Records contained in a dataset
──────────
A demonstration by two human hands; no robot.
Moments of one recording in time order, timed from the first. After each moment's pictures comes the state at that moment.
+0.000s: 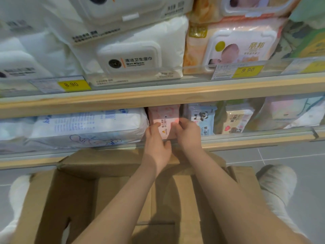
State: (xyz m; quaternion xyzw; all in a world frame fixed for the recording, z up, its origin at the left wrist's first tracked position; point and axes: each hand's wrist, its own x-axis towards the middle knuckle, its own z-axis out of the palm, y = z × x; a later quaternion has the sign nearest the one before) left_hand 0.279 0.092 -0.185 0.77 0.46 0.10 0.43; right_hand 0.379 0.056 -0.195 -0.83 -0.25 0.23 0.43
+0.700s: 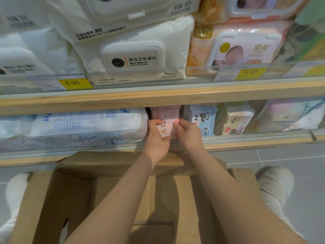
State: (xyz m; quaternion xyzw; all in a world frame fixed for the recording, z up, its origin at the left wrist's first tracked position) left_hand 0.288 0.109 -0.191 0.70 0.45 0.11 0.54; right_hand 0.385 0.054 -0.203 -0.82 -0.25 0.28 0.43
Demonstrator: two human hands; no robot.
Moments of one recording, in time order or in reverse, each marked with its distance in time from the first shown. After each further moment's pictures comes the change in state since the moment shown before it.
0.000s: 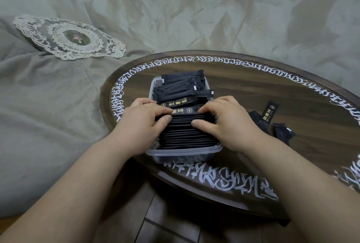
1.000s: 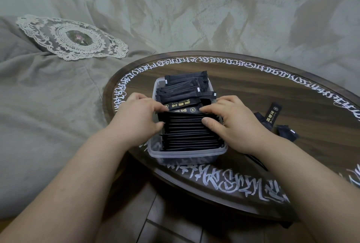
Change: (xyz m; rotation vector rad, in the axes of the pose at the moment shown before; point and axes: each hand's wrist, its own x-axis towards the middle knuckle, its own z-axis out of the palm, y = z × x) left_hand 0.014 -0.012 -0.011 0.185 -0.041 -0.049; right_hand -0.001 0.008 -0.003 -0.029 -0.018 -0.078
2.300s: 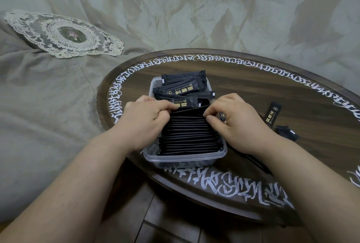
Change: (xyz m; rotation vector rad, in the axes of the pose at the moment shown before) left_hand 0.002 0.015 0.001 -0.262 -0.087 0.024; right_hand 0.002 0.002 -0.006 0.062 0.049 -0.006
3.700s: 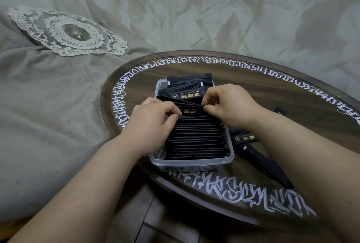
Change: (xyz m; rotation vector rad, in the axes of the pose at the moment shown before) left_hand 0.001 -0.003 0.007 -0.053 0.138 0.021; right_hand 0.056 -0.005 -0.003 -0.096 -0.124 0.104
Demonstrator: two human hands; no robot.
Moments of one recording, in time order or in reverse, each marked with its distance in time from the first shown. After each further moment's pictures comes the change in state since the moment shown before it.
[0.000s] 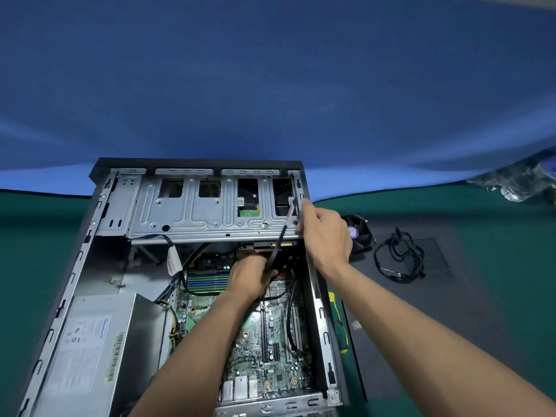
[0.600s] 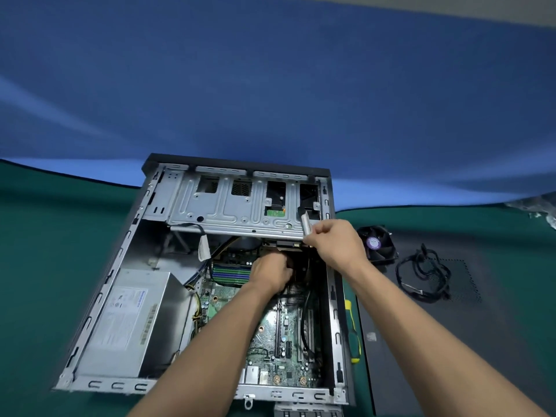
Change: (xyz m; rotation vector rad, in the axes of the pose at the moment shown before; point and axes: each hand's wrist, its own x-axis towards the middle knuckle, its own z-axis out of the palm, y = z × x) left_hand -0.002 0.009 -0.001 0.036 0.056 -0.143; right_hand -0.011 -0.012 -0.016 -0.031 -0.374 -0.008
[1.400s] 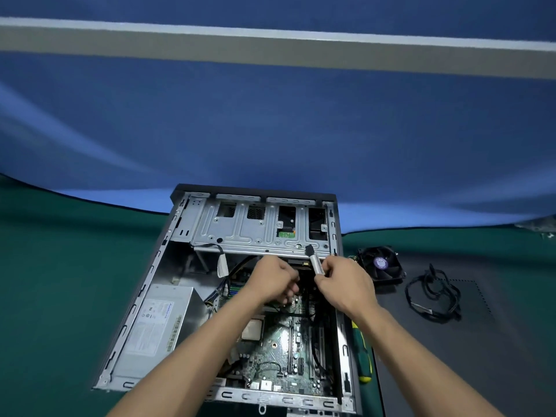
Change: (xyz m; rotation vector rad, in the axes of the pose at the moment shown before) left_hand -0.052 0.012 -0.061 -0.617 -0.069 0.009; right_hand -0.026 0.023 0.005 -0.321 0.081 -0.225
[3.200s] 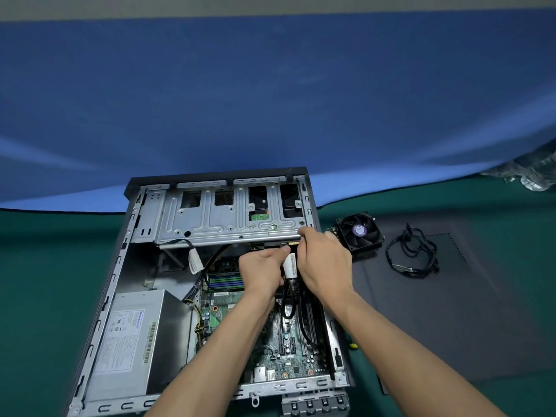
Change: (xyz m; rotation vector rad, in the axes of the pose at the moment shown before) left_hand 0.005 -0.007 0.047 -0.439 0.369 -0.051; right_hand 0.000 0.003 0.027 -0.057 0.231 -0.016
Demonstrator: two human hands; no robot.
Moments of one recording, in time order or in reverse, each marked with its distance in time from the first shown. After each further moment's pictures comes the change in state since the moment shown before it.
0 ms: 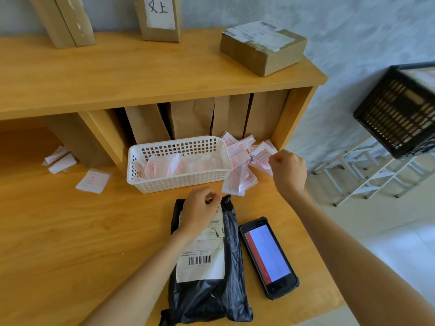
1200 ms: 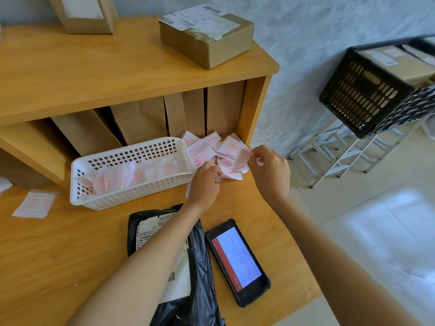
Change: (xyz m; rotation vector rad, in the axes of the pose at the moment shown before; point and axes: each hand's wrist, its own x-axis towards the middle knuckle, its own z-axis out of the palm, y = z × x) left_hand 0.083 0.054 0.083 0.265 -0.131 0.177; right_hand -0.003 0.032 -0.031 0.027 0.091 -0.125
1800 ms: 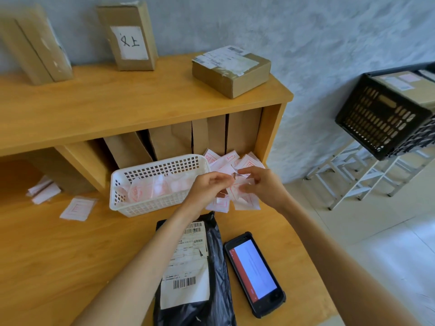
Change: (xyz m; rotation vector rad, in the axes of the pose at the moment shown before) left_hand -0.030 0.026 -0.097 -0.827 -0.095 -0.314; right_hand 0.007 -0.031 -0.004 0.324 -0.588 0.021
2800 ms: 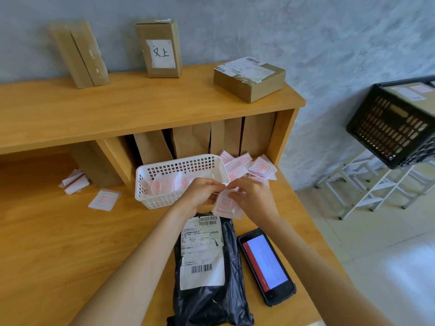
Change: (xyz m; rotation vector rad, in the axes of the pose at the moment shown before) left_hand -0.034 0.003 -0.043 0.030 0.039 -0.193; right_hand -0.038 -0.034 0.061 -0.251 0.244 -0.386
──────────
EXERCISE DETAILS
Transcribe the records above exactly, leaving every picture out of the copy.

RESULT OF THIS TASK
A demonstration by two human hands; no robot.
Moments of one recording in time order, timed from the first. After each moment's pictures comes the state at that moment.
+0.000s: 
State: (xyz m; quaternion xyzw; all in a world frame fixed for the recording, z up, its origin at the left wrist's first tracked position; point and axes: each hand's wrist, its own x-axis towards the middle knuckle, its own z-axis out of the palm, y = z × x; a later quaternion has the sign nearest the one before) left_hand 0.279 0.092 -0.185 0.77 0.46 0.10 0.43; right_hand 0.379 0.056 -0.195 -0.83 -0.25 0.23 0.43
+0.700s: 
State: (xyz m; quaternion xyzw; all in a world frame fixed for the recording, z up, its origin at the left wrist's first tracked position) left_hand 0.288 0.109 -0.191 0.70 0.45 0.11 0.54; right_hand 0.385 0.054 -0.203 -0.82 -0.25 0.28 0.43
Demonstrator: two human hands; no robot.
Moments of one recording, in time order or in reverse, each marked with its distance in time from the first shown. After each further moment's pictures comes the change in state since the moment shown before it.
0.000s: 
1.000s: 
Change: (xyz m; rotation vector rad, in the axes of the pose at the moment shown before; point and axes: each hand's wrist, its own x-axis towards the middle knuckle, its own z-axis out of the palm, y = z × x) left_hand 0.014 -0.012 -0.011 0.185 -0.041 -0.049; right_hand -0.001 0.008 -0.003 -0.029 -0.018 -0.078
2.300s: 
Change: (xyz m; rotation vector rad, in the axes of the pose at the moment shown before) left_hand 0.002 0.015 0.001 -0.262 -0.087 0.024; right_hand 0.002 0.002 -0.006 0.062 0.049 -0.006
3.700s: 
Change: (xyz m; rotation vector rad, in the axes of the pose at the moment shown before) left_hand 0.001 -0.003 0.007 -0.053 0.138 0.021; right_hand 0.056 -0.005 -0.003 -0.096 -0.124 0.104
Demonstrator: two human hands; no robot.
Moments of one recording, in time order or in reverse, each marked with its distance in time from the first shown. After each further moment's pictures comes the change in state since the moment shown before it.
[0.000s] 
[0.600s] 
Change: (xyz m; rotation vector rad, in the axes of the pose at the moment shown before; point and axes: each hand's wrist, its own x-axis towards the middle knuckle, its own z-axis out of the palm, y = z × x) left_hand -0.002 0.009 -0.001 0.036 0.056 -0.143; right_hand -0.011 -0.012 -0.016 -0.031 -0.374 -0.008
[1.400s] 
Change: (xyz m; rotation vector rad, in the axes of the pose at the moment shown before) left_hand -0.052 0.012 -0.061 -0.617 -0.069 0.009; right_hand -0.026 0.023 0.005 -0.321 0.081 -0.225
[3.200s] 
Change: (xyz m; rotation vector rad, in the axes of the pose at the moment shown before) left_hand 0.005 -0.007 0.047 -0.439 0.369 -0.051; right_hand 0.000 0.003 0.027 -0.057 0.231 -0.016
Demonstrator: two human hands; no robot.
Moments of one recording, in time order or in reverse, each marked with its distance in time from the first shown. After each further moment's pictures comes the change in state since the moment shown before it.
0 ms: 
1200 ms: 
Change: (xyz m; rotation vector rad, in the axes of the pose at the moment shown before; point and axes: each hand's wrist, its own x-axis towards the middle knuckle, its own z-axis out of the palm, y = z × x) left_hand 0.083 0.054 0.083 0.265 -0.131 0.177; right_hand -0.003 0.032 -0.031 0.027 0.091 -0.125
1800 ms: 
Change: (xyz m; rotation vector rad, in the axes of the pose at the moment shown before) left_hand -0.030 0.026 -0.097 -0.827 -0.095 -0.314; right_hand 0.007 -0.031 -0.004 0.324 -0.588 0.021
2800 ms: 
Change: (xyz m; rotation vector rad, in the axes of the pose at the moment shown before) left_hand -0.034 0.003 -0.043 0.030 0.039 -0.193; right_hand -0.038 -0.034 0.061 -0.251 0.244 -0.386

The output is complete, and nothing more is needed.